Stone Fish delivers a scorching denunciation of U.S. leaders who serve Chinese interests.
As the author, who lived in China for six years while writing for Newsweek, notes, Henny Kissinger’s principal activities over the last 40 years have centered on representing the Chinese government’s interests in the West: “The most accurate way to describe Kissinger…is as an agent of Chinese influence.” Kissinger does this in various ways, such as serving on the international advisory council of the China Development Bank. But the Chinese Communist Party calls on him more as a go-to fix-it guy.
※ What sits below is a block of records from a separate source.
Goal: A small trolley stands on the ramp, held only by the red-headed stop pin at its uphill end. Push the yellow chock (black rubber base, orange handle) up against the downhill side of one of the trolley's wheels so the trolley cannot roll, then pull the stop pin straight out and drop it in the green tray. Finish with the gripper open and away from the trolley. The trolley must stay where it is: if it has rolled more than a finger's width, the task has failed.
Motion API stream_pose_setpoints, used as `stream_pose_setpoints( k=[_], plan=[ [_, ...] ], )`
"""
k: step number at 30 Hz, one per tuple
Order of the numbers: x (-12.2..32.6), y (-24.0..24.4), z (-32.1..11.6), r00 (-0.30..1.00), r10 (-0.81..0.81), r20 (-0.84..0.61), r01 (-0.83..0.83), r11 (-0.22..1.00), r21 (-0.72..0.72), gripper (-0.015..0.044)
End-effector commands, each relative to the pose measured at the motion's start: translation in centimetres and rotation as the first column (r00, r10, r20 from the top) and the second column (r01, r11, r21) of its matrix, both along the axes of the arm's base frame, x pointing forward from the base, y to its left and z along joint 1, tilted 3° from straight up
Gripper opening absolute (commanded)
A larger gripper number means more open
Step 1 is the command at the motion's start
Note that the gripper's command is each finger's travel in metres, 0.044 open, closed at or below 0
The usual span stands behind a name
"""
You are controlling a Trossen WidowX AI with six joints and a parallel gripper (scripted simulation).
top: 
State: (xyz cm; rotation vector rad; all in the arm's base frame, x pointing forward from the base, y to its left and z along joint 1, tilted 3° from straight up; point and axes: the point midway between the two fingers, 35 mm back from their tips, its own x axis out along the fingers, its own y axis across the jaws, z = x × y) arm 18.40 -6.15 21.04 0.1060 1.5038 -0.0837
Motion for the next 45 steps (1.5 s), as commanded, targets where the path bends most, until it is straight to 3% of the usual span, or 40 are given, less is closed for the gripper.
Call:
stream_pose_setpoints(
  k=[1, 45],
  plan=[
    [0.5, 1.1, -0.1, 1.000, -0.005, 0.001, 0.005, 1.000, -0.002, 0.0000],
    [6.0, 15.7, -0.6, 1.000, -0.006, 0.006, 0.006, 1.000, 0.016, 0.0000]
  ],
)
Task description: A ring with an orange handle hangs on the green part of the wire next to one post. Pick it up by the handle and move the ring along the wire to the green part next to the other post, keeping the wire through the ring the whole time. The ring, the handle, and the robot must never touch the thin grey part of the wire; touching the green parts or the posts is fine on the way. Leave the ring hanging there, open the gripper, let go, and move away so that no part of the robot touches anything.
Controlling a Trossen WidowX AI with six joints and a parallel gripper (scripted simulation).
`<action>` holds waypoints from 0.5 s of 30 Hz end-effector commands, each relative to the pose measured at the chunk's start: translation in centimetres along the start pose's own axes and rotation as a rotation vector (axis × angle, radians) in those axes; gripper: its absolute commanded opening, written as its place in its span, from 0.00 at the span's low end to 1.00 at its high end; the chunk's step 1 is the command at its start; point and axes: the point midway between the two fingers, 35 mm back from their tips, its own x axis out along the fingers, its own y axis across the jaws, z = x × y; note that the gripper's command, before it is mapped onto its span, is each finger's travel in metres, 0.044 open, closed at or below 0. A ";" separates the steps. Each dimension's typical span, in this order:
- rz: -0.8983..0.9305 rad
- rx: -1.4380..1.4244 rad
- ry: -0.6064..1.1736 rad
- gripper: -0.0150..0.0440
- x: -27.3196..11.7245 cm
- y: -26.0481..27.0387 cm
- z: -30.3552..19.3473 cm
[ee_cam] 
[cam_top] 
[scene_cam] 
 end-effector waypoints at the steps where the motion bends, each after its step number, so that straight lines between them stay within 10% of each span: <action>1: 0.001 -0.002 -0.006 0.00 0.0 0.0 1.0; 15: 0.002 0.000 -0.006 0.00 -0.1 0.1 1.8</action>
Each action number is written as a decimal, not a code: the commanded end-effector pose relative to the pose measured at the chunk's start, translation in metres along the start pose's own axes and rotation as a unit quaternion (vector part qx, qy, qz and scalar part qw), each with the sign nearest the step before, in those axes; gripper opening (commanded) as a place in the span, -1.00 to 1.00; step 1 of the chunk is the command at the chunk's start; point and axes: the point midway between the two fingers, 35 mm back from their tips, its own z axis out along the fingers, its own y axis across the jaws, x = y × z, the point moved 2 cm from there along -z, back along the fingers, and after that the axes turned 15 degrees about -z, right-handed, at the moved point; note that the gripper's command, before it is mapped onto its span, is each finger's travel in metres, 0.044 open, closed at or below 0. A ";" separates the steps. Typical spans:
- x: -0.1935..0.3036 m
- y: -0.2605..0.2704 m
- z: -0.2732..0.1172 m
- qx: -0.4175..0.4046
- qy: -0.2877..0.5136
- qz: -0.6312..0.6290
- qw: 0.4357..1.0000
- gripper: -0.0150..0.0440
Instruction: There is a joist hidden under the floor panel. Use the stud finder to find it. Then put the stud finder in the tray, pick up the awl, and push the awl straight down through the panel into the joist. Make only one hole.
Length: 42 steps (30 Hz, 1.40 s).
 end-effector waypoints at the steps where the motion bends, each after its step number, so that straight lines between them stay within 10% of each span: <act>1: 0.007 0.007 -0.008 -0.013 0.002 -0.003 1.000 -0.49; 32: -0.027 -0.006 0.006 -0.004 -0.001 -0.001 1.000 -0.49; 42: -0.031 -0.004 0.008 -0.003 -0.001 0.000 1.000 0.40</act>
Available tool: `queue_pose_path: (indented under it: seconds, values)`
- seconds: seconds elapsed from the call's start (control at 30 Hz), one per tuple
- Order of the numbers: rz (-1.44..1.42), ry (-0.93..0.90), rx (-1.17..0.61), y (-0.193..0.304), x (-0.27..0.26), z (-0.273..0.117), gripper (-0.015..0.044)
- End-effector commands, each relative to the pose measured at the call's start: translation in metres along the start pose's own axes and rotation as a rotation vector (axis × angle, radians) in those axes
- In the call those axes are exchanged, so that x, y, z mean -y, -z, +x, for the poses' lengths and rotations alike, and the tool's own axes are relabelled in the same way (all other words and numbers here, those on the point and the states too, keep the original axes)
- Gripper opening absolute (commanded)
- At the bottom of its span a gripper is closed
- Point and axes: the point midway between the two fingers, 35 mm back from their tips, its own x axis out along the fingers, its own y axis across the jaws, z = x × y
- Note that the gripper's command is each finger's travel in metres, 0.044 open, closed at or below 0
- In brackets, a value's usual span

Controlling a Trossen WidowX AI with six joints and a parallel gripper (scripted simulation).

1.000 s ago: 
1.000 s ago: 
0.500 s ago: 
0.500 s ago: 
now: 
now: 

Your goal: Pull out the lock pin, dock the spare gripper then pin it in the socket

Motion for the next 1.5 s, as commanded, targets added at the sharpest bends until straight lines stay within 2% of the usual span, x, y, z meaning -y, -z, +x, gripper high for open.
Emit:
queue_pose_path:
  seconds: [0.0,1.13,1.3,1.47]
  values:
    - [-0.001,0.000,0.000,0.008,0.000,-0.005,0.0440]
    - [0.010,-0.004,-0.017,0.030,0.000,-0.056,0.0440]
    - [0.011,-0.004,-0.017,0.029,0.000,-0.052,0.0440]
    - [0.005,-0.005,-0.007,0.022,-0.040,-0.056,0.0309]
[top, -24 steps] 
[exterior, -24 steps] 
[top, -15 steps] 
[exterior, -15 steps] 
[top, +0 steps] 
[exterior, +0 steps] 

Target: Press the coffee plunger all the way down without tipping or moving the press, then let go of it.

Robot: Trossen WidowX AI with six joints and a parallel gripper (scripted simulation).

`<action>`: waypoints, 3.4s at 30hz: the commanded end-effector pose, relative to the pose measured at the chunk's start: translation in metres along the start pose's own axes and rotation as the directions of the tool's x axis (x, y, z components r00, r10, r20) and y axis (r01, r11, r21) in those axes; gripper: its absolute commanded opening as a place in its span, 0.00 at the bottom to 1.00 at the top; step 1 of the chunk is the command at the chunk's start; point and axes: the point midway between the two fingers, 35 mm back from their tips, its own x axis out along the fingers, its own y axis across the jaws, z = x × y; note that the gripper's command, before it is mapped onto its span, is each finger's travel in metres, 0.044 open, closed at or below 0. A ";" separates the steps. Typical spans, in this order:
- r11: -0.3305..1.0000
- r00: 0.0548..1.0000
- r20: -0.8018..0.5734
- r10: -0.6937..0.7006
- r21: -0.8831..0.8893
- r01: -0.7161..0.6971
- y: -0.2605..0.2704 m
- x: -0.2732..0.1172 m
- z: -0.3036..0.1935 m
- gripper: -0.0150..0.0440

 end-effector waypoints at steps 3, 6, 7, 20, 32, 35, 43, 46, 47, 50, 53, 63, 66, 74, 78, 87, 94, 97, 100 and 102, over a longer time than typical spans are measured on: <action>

For example, following American efforts to force China into accepting Taiwan as an independent state, Kissinger called on Washington to ask them “to move in the direction of improving relations with China.” However, Kissinger is not alone in the corps of “diplomat consultants” who have earned lucrative contracts by arguing for such improved relations, which, the author notes, also serves them well in China in helping open doors to American companies there, allowing these consultants to play on a two-way street. One sector that did not do well, historically, was Hollywood, which earned low box-office numbers in China for years after daring to release two films about the Dalai Lama, Kundun and Seven Years in Tibet. As a result, Disney in particular suffered, but they sent Kissinger, hat in hand, to beg pardon, opening the way to a Disneyland in Hong Kong and the Chinese government’s allowing 20 foreign films into the country instead of the previous 10. In 1998, China produced only as much revenue for Disney as Peru, “and yet Disney still capitulated. It knew which way the winds were blowing.” Whether in academia or business, China has exerted so much influence, Stone Fish concludes, that American elites exercise strict self-censorship when it comes to criticizing China—a dictator’s dream, if an exercise in self-serving cowardice.
An eye-opening look at the behind-the-scenes sway China holds over so much of the U.S. economy.